Milletvekili Erol, açıklamasında son olarak: “Elazığ Milletvekili olarak yıllardır bağırıyorum. Tedbir alınsın diye mecliste sürekli bu konuları anlatıyorum. Salı günü mecliste tekrar Maden’i gündeme getireceğim. Burası felakete açık bir bölge! Sayın Valim, Sayın Bakanlarım buraya el atın! Bu yazışmalarla çözülecek bir sorun değil. Burada irade koyun. Biz madenin kapatılmasını da istemiyoruz. Madenin tekniğinin geliştirilerek cürufunun risk yaratmadan, orada yaşayan insanların yaşamlarını tehdit etmeden yeni bir işletme politikasıyla, anlayışıyla madendeki bu enkazın bir an önce kaldırılıp fabrikanın işlevine devam etmesini istiyoruz.”

SEYREK: AFET BÖLGESİ KAPSAMINA ALINMASININ ÜZERİNDEN 5 YIL GEÇMES,NE RAĞMEN HİÇ BİR ADIM ATILMADI”

İlimiz Fırat Gazetesi’nden Şah İsmail  Gezici’ye konuşan  Bakır Madenliler Kültür, Turizm, Kalkınma ve Dayanışma Derneği Başkanı Süleyman Deniz Seyrek önemli açıklamalarda bulundu.

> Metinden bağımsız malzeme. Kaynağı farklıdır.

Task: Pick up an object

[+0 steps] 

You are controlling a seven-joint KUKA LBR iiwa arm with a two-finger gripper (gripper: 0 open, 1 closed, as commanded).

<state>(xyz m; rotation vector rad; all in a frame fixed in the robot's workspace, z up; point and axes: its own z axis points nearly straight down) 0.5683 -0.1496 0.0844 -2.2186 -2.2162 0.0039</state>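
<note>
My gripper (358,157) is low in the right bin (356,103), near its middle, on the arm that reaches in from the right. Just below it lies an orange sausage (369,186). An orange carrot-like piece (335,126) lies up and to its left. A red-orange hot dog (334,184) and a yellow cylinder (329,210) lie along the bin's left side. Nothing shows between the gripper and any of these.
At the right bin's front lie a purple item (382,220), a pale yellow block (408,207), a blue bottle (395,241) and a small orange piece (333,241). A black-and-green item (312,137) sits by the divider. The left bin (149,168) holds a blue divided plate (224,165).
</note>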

Maden’deki bulunan riskli alanın Cumhurbaşkanlığı kararı ile 2019 yılında Afete Maruz Alan olarak ilan edildiğini ifade eden Seyrek,  “Bu kararın üzerinden 5 yıl geçti. Bu konu özelinde birçok rapor hazırlandı. Fırat Üniversitesi’nin ve Elazığ Valiliği’nin hazırladığı raporlar var. Süreci şöyle özetleyelim; 2013 yılından 2016 yılına kadar bölgeye yığılan bir hafriyat var. 50 bin metrekarelik alanda 410 bin metreküplük hafriyat vardı. Erzincan’daki heyelana neden olan malzeme Maden’de de kullanılan malzeme. Fırat Üniversitesi’nin raporunda hem pasa hem de pasanın arkasındaki ana ocakta oluşan bir su var. Su ve bu ağırlığın birleşmesi ile oradaki zeminin kaydığına yer verilmiş. En son Cumhurbaşkanı tarafından hazırlanan raporda da bu sorunun nedeninin pasa olduğu belirtiliyor” dedi.

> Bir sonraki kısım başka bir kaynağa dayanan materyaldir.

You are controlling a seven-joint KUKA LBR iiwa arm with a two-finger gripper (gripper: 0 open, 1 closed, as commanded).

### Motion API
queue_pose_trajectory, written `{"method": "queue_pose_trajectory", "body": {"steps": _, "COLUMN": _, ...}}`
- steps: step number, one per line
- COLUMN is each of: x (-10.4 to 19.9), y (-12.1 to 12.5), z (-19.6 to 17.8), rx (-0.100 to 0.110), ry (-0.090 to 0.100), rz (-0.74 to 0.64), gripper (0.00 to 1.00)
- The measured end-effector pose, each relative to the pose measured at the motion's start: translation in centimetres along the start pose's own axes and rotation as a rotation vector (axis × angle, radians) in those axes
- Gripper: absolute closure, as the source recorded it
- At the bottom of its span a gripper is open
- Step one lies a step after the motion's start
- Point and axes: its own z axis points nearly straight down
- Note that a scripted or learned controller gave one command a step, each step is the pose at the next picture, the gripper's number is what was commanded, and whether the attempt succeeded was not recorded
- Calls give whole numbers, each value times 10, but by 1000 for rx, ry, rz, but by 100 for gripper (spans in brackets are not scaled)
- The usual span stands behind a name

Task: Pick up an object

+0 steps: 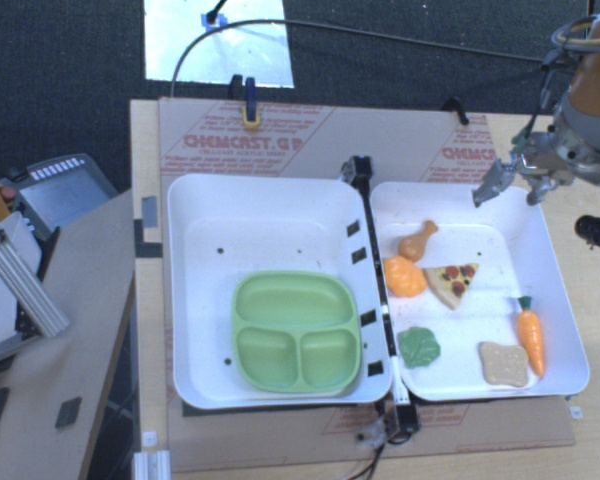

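- Camera view, looking down at a slant, has the pincer (513, 184) hanging over the far right corner of the right bin (565, 313), its two fingers spread apart with nothing between them; the grey arm (590, 108) with its orange band rises behind it toward the right edge
- below and left of the pincer, apart from it, a toy drumstick (418, 239) lies in the right bin; just below that sit an orange fruit (404, 277) and a pizza slice (453, 281) side by side
- straight below the pincer, well apart, a carrot (531, 338) lies near the bin's right wall, with a slice of bread (504, 364) beside it; a green broccoli piece (418, 347) lies further left
- far to the pincer's lower left, the left bin (210, 228) holds a green divided tray (296, 330)
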Motion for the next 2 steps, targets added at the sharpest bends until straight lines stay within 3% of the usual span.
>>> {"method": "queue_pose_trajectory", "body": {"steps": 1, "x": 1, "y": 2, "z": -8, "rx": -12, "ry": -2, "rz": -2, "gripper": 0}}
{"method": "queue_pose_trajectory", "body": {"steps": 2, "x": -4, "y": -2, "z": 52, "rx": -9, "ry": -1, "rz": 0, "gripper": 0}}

“ALINAN KARARLARA RAĞMEN ÖNLEM YOK”
Hazırlanan raporların ardından Maden’in daha sonra Afete Mazur Alan olarak ilan edildiğini kaydeden Başkan Seyrek; “Bu ilanın üzerinden 5 yıl geçti. Tabi vatandaş kendisine sunulan imkânları beğenmedi. Bölgenin demografik yapısına bakınca da biraz yaşlı kesim oturuyor. Vatandaş olduğu yerde gözle gördüğü bir kayma olmadığı için yerinden çıkmak istemedi” dedi.  2019 Ocak ayında Maden Köprüsü yıkıldığını ifade eden Seyrek; “Yollarda bozulmalar var dediğiniz gibi köprünün ayaklarında ciddi şekilde çatlamalar var. Köprü de kapandı ama hâlâ Maden’deki Afet Bölgesi sahası içinde ticari alanlar ticaretini yürütüyor. Vatandaşlar da yaşamaya devam ediyor. Ama tarihi cami henüz o bölgede duruyor. Vakıflar Müdürlüğü tarafından bu taşınmadı” diyerek hazırlanan raporlar, alınan kararlara rağmen Maden’de hayatın rutin bir şekilde döndüğünü belirtti.

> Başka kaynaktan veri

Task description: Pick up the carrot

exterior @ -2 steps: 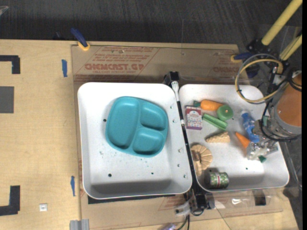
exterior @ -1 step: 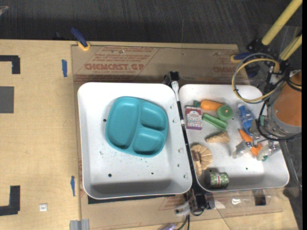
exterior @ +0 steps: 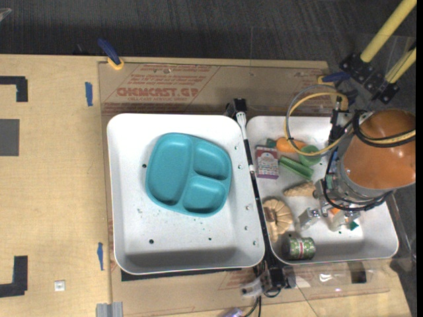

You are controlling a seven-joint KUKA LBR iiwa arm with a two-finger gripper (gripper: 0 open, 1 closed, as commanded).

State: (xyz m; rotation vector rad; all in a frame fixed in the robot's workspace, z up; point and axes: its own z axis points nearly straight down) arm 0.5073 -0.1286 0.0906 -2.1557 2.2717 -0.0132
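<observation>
Carrot (exterior: 289,145) — small, orange, green top — lying in right bin (exterior: 377,243), fingers (exterior: 316,218) state unclear

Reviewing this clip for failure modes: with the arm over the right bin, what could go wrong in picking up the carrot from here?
1. The carrot lies at the far side of the right bin, touching the green item and close to the small carton; a grasp might catch those instead.
2. The gripper sits nearer the bin's front, close to the pastry and can, so closing here would likely miss the carrot.
</observation>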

“HERKES KONUŞTU AMA ADIM ATILMADI”
Tehlikenin geçmediğini bugün felaketin yaşanmamasının yarın yaşanmayacağı anlamına gelmediğini ifade eden Seyrek; “Bir felâket senaryosu olduğu yerde duruyor. Bu konuda herkes açıklama yaptı Her şeyi söyledi. Ama herhangi bir adım atılmadı. Tek istenen de şuydu; vatandaş bölgeyi terk etsin şeklindeydi. Sonuçta vatandaş burayı boşaltmak istemedi. Yaşamına devam ediyor. İnşallah Erzincan’daki gibi bir olay yaşanmaz”dedi.